# LISTED RECORDS
=== Section Start ===
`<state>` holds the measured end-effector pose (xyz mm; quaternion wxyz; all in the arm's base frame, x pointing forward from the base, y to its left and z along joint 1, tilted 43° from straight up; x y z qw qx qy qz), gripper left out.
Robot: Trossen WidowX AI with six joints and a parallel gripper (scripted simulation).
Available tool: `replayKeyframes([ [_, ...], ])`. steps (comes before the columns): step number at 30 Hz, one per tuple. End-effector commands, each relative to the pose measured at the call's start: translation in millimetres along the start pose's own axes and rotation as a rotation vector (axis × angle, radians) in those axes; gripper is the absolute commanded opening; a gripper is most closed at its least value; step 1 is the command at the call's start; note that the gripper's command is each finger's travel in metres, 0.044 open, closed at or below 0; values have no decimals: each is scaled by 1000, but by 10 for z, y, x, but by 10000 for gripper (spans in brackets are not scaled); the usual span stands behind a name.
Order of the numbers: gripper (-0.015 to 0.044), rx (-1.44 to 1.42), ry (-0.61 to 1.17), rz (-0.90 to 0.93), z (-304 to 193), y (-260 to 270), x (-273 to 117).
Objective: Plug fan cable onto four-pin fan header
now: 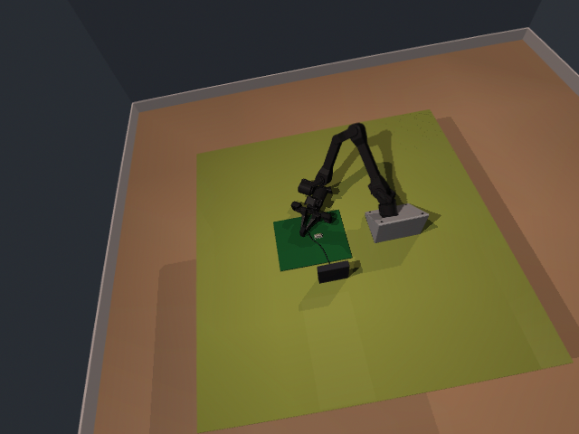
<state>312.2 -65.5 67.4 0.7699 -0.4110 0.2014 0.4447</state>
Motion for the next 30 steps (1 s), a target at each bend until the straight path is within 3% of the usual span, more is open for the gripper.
replayKeyframes([
  [1, 140, 0, 0, 0, 0, 0, 0],
  [30, 140, -1, 1, 1, 40, -26, -131],
])
Point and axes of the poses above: the point midway between the two fingers, 35 mm back from their tips, its own x axis out along the fingers, its own y axis across the jaws, z = x × y, the point moved 7 cm from there along -x, back along the fingers, and after that the axes turned 4 degrees about -x, right-handed, at the moved point
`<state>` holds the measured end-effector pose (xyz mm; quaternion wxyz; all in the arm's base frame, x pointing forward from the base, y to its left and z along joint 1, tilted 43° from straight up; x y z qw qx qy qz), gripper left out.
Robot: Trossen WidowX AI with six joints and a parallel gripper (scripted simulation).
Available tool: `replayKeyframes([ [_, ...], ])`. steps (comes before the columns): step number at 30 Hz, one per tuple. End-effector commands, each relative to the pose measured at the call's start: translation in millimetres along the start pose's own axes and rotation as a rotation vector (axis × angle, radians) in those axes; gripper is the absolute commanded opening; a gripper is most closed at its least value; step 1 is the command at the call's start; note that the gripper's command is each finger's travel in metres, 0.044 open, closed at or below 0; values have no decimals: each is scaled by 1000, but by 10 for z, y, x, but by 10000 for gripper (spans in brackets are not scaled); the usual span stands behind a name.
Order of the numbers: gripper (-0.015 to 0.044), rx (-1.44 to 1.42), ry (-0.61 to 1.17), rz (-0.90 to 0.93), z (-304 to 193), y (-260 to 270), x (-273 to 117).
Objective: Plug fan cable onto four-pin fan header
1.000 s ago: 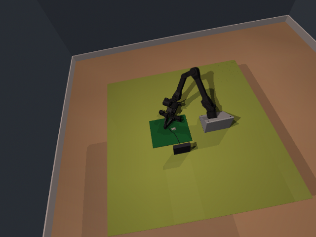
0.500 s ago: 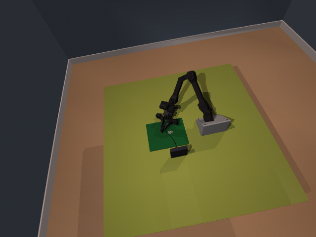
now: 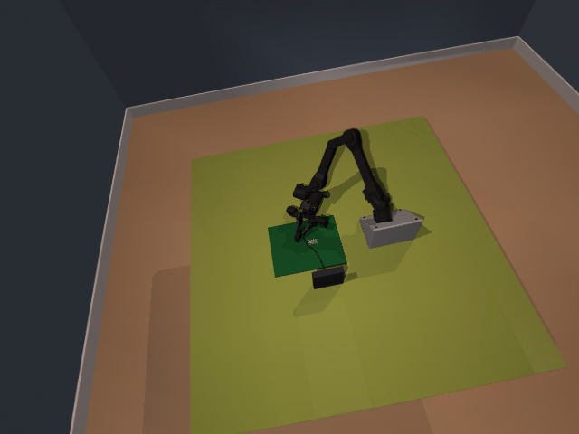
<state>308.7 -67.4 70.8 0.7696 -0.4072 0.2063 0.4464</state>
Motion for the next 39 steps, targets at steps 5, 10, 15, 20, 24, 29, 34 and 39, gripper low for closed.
replayKeyframes([
  [5, 140, -11, -1, -7, 82, -53, -228],
  [10, 140, -11, 0, -7, 136, -64, -377],
  [15, 140, -11, 1, -7, 196, -65, -527],
  [20, 140, -12, 1, -7, 261, -58, -676],
  [24, 140, -12, 1, -7, 317, -46, -795],
  [29, 140, -12, 0, -8, 390, -24, -936],
  [34, 219, 9, 19, 16, 414, -24, -926],
  [39, 350, 73, 89, 93, 463, -30, -830],
])
Point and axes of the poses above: the point midway between the two fingers, 35 mm back from their tips, its own x axis out along the fingers, its own y axis across the jaws, z = x × y, the point moved 7 cm from there along -x, back along the fingers, and after that the axes turned 4 degrees about -x, right-handed, at the moved point
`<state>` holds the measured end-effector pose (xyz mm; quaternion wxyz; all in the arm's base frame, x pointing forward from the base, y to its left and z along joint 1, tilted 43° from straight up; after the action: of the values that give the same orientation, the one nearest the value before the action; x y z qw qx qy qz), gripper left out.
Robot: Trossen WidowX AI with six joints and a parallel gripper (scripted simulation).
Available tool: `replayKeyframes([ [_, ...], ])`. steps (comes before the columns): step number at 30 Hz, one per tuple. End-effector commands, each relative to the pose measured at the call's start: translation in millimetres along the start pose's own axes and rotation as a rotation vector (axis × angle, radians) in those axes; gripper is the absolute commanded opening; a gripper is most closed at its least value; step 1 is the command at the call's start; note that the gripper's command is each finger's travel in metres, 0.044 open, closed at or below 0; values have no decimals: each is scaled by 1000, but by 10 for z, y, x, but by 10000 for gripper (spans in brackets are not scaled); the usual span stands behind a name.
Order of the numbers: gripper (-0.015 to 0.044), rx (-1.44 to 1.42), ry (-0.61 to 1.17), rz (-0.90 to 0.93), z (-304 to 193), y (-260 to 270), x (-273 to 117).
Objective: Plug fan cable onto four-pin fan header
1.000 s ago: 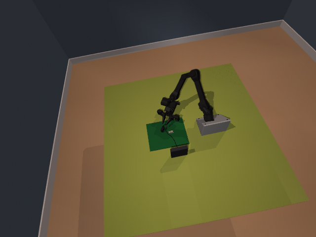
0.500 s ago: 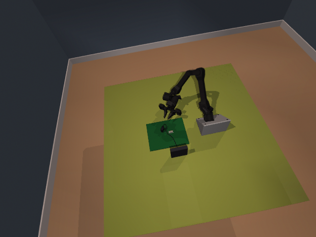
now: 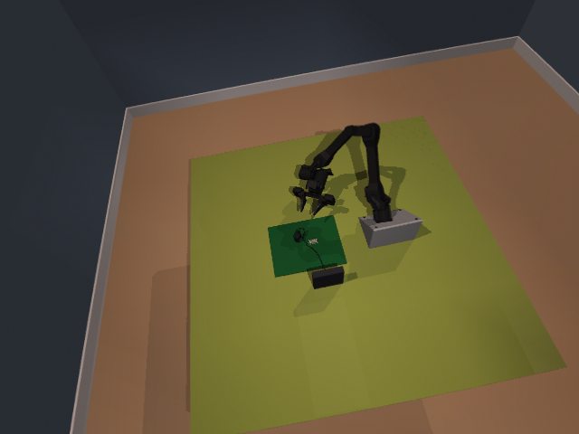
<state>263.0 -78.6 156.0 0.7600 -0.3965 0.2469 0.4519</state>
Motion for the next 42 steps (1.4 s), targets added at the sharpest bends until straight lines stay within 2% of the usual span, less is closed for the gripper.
replayKeyframes([
  [1, 376, 42, 52, 54, 50, -16, 59],
  [4, 440, 77, 99, 95, 85, -19, 110],
  [24, 440, 239, 476, 274, 354, -16, 382],
  [42, 440, 275, 854, 255, 665, -16, 536],
])
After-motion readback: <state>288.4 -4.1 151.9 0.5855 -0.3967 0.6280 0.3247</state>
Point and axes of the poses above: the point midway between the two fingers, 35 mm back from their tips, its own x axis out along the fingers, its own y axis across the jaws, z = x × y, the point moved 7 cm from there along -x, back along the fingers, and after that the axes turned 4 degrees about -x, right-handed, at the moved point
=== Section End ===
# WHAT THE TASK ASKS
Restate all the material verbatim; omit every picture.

# RESPONSE
`<state>` holds the measured end-effector pose (xyz mm; quaternion wxyz; all in the arm's base frame, x pointing forward from the base, y to its left and z along joint 1, tilted 43° from straight up; x y z qw qx qy qz), gripper left out.
Robot: Trossen WidowX AI with six joints and a parallel gripper (scripted simulation).
Available tool: `replayKeyframes([ [_, ...], ])`. steps (comes before the columns): step number at 30 Hz, one per tuple. End-effector commands, each relative to the pose measured at the call's start: translation in millimetres along the start pose's own axes and rotation as a rotation vector (axis × angle, radians) in those axes; gripper is the absolute commanded opening; a gripper is most closed at its least value; step 1 is the command at the call's start; note that the gripper's command is each finger's travel in metres, 0.044 open, closed at or below 0; values have no decimals: each is scaled by 1000, but by 10 for z, y, x, but by 10000 for gripper (spans in brackets are not scaled); the usual span stands behind a name.
Order of the numbers: gripper (-0.015 to 0.044), rx (-1.44 to 1.42), ry (-0.61 to 1.17), rz (-0.90 to 0.93), z (-304 to 193), y (-260 to 270), x (-273 to 117).
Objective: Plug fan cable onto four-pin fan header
now: 
<state>312.2 -65.5 67.4 0.7699 -0.4110 0.2014 0.4447</state>
Motion for the next 30 steps (1 s), a target at each bend until the straight path is within 3% of the usual span, more is open for the gripper.
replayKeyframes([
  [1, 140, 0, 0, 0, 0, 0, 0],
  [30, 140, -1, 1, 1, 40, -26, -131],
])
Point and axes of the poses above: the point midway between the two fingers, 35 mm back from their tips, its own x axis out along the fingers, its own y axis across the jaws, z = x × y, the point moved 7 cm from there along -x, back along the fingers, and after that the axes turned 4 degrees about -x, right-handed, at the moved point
`<state>` holds the measured end-effector pose (xyz mm; quaternion wxyz; all in the arm's base frame, x pointing forward from the base, y to its left and z along joint 1, tilted 43° from straight up; x y z qw qx qy qz), gripper left out.
Robot: Trossen WidowX AI with six joints and a parallel gripper (scripted simulation).
Available tool: `replayKeyframes([ [_, ...], ])`. steps (comes before the columns): step number at 30 Hz, one per tuple. End-effector commands, each relative to the pose measured at the call's start: translation in millimetres along the start pose's own axes and rotation as a rotation vector (axis × angle, radians) in those axes; gripper is the absolute commanded opening; a gripper is most closed at its least value; step 1 is the command at the call's start; note that the gripper's command is each finger's travel in metres, 0.044 open, closed at or below 0; values have no decimals: each is scaled by 1000, but by 10 for z, y, x, but by 10000 for gripper (spans in brackets are not scaled); the usual span stands behind a name.
Order of the numbers: gripper (-0.015 to 0.044), rx (-1.44 to 1.42), ry (-0.61 to 1.17), rz (-0.90 to 0.93), z (-304 to 193), y (-260 to 270), x (-273 to 117).
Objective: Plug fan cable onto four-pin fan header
1.000 s ago: 
0.500 s ago: 
now: 
<state>308.7 -67.4 70.8 0.7696 -0.4072 0.2063 0.4464</state>
Motion for the next 39 steps, targets at steps 5, 10, 15, 20, 24, 29, 34 and 39, gripper low for closed.
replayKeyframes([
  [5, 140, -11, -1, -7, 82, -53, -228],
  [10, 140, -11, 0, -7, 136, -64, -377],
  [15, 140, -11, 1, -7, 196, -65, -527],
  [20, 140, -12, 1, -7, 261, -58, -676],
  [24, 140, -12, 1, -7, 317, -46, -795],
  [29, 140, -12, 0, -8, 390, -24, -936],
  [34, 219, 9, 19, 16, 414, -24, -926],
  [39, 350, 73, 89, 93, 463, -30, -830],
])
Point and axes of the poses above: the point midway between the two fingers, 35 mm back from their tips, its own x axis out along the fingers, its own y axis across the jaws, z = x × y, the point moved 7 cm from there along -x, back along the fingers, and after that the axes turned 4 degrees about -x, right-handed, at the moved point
`<state>` holds the measured end-effector pose (xyz mm; quaternion wxyz; all in the arm's base frame, x pointing forward from the base, y to its left and z along joint 1, tilted 43° from straight up; after the action: of the values that give the same orientation, the one nearest the value before the action; x y z qw qx qy qz), gripper left out.
Robot: Trossen WidowX AI with six joints and a parallel gripper (scripted simulation).
Available tool: `replayKeyframes([ [_, ...], ])`. steps (comes before the columns): step number at 30 Hz, one per tuple. End-effector commands, each relative to the pose measured at the call's start: translation in millimetres along the start pose's own axes and rotation as a rotation vector (axis × angle, radians) in those axes; gripper is the absolute commanded opening; a gripper is most closed at its least value; step 1 is the command at the call's start; note that the gripper's command is each finger's travel in metres, 0.044 open, closed at or below 0; values have no decimals: each is scaled by 1000, but by 10 for z, y, x, but by 10000 for gripper (spans in brackets are not scaled); the usual span stands behind a name.
Order of the numbers: gripper (-0.015 to 0.044), rx (-1.44 to 1.42), ry (-0.61 to 1.17), rz (-0.90 to 0.93), z (-304 to 193), y (-260 to 270), x (-273 to 117).
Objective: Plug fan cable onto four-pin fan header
1.000 s ago: 
0.500 s ago: 
now: 
<state>263.0 -78.6 156.0 0.7600 -0.3965 0.2469 0.4519</state>
Motion for the next 42 steps (1.4 s), targets added at the sharpest bends until straight lines stay within 2% of the usual span, less is closed for the gripper.
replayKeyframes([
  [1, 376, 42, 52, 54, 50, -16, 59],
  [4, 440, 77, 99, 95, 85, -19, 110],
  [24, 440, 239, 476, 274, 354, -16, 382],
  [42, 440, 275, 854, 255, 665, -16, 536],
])
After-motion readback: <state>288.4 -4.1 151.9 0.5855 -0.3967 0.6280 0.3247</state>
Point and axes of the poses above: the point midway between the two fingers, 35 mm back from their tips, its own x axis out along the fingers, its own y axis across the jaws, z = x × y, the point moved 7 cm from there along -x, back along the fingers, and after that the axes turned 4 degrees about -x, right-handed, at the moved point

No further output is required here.